▶ [WHAT IS BEING ASKED]:
Produce an exact copy of the lines below, starting at the first and ending with the line containing "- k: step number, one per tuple".

*** SOURCE DATA Section Begins ***

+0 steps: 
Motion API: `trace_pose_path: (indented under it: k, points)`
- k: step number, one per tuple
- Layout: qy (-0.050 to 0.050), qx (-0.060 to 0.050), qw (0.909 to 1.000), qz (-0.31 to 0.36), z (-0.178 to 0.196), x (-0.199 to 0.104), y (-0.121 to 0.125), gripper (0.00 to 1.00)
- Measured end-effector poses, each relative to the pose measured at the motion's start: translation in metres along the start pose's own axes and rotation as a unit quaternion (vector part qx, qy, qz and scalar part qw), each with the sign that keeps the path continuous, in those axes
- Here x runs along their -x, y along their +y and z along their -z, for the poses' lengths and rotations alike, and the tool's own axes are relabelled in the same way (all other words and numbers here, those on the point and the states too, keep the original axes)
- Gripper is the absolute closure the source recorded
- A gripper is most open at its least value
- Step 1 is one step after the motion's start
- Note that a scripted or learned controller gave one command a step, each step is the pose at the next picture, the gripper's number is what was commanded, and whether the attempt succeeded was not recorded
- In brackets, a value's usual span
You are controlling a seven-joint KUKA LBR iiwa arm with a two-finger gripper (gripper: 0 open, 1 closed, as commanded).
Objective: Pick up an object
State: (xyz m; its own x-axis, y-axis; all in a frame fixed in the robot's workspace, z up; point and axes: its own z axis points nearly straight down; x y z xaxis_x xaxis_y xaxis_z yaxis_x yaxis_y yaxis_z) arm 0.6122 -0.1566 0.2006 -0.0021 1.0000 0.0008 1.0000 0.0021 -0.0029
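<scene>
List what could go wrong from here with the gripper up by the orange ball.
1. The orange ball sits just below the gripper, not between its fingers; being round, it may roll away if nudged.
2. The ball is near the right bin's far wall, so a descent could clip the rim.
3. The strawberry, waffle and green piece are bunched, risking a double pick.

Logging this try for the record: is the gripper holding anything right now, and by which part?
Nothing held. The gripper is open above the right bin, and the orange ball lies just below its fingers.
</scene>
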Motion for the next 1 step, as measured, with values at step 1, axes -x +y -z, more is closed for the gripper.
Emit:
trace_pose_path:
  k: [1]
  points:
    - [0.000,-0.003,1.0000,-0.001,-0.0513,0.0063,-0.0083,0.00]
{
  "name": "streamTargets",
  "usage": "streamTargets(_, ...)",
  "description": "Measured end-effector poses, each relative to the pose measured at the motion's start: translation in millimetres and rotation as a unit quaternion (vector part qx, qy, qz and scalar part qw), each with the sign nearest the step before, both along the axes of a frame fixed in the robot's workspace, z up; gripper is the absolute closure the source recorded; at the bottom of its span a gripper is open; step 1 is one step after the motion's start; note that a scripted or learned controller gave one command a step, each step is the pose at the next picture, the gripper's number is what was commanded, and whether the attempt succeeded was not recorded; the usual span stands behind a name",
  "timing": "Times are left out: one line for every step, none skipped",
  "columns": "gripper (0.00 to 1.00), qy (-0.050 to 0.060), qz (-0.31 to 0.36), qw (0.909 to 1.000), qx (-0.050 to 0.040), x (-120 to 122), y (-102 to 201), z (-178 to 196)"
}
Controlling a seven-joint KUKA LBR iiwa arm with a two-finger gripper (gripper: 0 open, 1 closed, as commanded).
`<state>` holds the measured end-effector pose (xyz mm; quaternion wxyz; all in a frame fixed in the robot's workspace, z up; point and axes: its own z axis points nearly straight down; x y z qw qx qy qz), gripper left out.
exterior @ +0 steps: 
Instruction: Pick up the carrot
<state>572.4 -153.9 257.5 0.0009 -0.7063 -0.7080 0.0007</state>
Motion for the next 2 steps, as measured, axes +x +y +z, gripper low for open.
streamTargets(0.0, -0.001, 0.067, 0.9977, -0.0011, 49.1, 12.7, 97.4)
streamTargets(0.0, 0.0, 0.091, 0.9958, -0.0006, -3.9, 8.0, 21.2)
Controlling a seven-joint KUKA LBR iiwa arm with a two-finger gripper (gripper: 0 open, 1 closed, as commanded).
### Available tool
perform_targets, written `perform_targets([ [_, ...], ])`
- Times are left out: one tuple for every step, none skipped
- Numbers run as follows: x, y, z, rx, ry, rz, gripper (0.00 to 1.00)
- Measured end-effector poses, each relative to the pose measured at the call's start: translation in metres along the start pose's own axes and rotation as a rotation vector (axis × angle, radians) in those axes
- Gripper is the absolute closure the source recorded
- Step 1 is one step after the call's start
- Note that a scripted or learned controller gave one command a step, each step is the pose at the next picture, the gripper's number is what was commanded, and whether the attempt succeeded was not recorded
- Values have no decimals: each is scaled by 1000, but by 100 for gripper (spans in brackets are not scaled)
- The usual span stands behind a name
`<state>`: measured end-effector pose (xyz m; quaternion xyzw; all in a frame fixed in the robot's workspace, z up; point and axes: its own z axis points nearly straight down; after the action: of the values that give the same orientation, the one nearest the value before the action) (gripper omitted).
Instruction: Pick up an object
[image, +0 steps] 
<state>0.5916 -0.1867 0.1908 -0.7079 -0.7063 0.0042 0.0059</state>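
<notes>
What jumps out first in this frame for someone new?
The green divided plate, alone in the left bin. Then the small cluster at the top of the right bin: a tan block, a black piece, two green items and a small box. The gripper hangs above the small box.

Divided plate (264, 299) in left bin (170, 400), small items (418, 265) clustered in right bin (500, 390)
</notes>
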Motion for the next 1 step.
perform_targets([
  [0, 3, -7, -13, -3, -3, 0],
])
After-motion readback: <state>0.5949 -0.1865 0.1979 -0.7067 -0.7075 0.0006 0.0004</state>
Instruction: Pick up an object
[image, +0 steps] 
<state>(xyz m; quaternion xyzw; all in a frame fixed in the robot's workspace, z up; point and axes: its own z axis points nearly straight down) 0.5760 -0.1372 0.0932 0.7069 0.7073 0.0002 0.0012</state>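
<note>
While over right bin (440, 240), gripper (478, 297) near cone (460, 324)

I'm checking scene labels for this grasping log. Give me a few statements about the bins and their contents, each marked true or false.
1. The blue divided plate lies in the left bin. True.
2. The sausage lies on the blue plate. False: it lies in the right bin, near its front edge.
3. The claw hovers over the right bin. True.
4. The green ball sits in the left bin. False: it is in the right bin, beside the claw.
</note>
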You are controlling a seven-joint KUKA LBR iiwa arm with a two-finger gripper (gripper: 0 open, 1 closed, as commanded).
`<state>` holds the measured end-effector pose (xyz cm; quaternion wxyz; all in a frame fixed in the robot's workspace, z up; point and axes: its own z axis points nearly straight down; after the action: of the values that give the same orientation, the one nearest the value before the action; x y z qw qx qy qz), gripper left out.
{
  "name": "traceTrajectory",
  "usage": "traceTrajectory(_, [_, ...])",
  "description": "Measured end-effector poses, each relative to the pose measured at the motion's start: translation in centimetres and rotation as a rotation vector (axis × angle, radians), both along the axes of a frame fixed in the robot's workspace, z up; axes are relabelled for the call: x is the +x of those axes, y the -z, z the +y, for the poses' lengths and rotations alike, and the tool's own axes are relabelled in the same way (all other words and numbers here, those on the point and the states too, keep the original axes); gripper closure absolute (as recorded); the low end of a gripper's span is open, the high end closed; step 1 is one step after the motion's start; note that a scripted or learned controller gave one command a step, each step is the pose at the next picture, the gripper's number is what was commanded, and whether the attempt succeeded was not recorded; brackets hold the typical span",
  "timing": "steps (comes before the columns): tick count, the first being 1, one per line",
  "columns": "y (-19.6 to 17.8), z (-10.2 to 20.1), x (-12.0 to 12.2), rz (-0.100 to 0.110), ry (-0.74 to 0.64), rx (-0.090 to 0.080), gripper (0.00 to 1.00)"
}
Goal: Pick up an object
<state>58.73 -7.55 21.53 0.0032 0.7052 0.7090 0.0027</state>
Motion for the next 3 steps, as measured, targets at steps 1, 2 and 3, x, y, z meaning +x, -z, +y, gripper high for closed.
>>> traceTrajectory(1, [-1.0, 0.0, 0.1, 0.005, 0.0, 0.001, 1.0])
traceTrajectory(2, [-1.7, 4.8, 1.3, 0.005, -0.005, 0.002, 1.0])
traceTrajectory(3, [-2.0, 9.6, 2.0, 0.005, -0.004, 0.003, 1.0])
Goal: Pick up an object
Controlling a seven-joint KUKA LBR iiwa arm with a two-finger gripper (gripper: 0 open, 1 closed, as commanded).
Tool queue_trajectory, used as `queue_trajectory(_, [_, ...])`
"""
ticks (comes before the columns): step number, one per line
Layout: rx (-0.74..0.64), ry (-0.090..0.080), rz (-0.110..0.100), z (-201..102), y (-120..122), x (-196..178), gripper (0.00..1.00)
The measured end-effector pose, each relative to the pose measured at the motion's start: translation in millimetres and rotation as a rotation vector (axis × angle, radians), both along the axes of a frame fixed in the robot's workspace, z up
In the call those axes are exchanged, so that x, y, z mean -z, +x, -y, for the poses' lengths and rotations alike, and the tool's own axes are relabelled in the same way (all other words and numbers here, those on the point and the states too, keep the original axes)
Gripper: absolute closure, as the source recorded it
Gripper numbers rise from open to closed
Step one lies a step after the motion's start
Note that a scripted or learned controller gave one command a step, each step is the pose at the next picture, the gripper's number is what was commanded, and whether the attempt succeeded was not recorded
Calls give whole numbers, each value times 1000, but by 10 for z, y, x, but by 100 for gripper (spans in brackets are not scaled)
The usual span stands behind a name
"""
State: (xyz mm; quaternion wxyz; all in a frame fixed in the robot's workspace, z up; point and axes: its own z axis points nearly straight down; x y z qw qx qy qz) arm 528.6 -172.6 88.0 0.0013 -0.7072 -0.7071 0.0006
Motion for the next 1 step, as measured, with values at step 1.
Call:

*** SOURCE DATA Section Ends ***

▶ [EXERCISE RESULT]:
+0 steps: 
Motion API: `trace_pose_path: (indented under it: k, points)`
- k: step number, one per tuple

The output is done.